Wherein, For individuals at altitudeIn the time, the maximum competitive power,Reflecting the competence of the individual of species i at altitude z,For the niche position of species i,Is the width of the ecological niche;

different species have different niche locations, but the niche width is the same;

the ecological niche positions are uniformly distributed along the elevation range of the domain, and no preferential elevation exists on the scale of the aggregate community;

The dispersion is isotropic;

The habitat capacity of each local community is constant at n;

according to CSV file and Dijkstra method, calculating the result of the landscape elevation connectivity, specifically:

Based on the CSV file, the constructor init_landscapeConnectivity(filename, sigmap=0.1, sigmav=None, connected=True, delimiter=' ', sl=-1.e6, test=False), defines the width of the hypothetical niche and calculates the parameters of the minimum path, where filename (str) is the CSV file name containing the regular-pitch elevation grid, sigmap (float) is the percentage of the width of the species niche based on altitude, sigmav (float) is the fixed width value of the species niche, connected (bool) is the calculated path according to diagonal movement and axial movement, DELIMITER (STR) is the elevation grid CSV separator, sl (float) is the sea level position for removing the ocean point from LEC calculation;

Constructing a function computeMinPath (r, c) according to parameters of the minimum path, calculating the minimum path between a specific node and all other nodes, creating a cost curved surface according to the square of the elevation difference between the considered node and all other vertexes, creating a 'LANDSCAPE GRAPH' object from the weight surface, analyzing by using the distance weighted minimum cost path, calculating the minimum cost distance from the initial cell to all other cells, and generating a landscape elevation connectivity result, wherein in the landscape elevation connectivity value, the distance with the lowest cost is calculated by means of Dijkstra algorithm in scikit-image library, r is the row index of the two-dimensional array dem, and c is the column index of the two-dimensional array dem;

the formula of the landscape elevation connectivity result is as follows:

Wherein, Representing the landscape elevation connectivity at any one local community site i,For a stationThe altitude at which the altitude is to be set,Is the most suitable ecological niche position of the species,Is the wide range of the ecological niches of the species,The approach degree of the elevation suitability between the sites j and the sites i is measured, wherein j can be any local community site in the N multiplied by N aggregate community structure,The proximity from cluster j to i along path p is measured, k ₁,k₂ ,...,k_L is all the cluster sites contained by path p, k ₁ = j,k_L =i.

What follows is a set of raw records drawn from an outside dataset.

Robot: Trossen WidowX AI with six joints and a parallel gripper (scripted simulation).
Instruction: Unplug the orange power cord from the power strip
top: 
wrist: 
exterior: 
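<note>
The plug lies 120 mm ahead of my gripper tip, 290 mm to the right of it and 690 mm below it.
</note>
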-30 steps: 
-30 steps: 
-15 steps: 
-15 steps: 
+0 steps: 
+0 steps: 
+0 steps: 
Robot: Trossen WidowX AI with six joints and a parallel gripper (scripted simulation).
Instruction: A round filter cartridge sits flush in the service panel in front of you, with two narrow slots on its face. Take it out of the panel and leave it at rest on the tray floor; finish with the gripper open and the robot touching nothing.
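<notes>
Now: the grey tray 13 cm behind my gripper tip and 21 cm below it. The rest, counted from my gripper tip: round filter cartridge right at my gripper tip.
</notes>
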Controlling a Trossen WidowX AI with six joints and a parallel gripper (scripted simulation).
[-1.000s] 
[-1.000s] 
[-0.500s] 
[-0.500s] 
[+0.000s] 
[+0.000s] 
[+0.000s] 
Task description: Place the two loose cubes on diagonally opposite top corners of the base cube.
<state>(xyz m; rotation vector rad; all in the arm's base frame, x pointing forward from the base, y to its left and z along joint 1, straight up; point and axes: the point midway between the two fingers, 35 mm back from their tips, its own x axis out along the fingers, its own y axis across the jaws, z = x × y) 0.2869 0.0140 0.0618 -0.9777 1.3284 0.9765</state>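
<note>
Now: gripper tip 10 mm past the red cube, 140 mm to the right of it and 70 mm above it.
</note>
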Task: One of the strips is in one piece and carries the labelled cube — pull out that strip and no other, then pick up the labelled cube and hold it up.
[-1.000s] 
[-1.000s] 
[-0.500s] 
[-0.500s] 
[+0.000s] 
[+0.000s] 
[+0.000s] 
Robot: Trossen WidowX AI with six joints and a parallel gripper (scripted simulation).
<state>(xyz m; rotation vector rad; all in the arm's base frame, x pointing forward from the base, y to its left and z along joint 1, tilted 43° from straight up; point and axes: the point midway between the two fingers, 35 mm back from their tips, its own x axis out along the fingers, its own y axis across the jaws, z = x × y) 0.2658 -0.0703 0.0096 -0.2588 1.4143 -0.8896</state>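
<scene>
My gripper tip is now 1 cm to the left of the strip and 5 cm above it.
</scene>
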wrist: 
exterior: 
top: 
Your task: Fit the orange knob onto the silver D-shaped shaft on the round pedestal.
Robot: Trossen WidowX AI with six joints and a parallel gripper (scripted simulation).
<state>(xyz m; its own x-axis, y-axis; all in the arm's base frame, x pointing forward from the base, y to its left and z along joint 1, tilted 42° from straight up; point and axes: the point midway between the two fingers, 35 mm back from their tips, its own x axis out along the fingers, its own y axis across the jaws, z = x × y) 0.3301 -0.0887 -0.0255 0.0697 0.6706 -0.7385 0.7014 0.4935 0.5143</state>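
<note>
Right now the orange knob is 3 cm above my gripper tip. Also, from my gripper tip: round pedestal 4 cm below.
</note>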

6. A three-dimensional green space optimization modeling device based on landscape elevation connectivity, comprising a memory and a processor, wherein the memory stores a computer program executable by the processor to implement the three-dimensional green space optimization modeling method based on landscape elevation connectivity as claimed in any one of claims 1 to 4.

7. A computer readable storage medium, wherein a computer program is stored, and the computer program can be executed by a processor of a device where the computer readable storage medium is located, so as to implement the three-dimensional green space optimization modeling method based on landscape elevation connectivity according to any one of claims 1 to 4.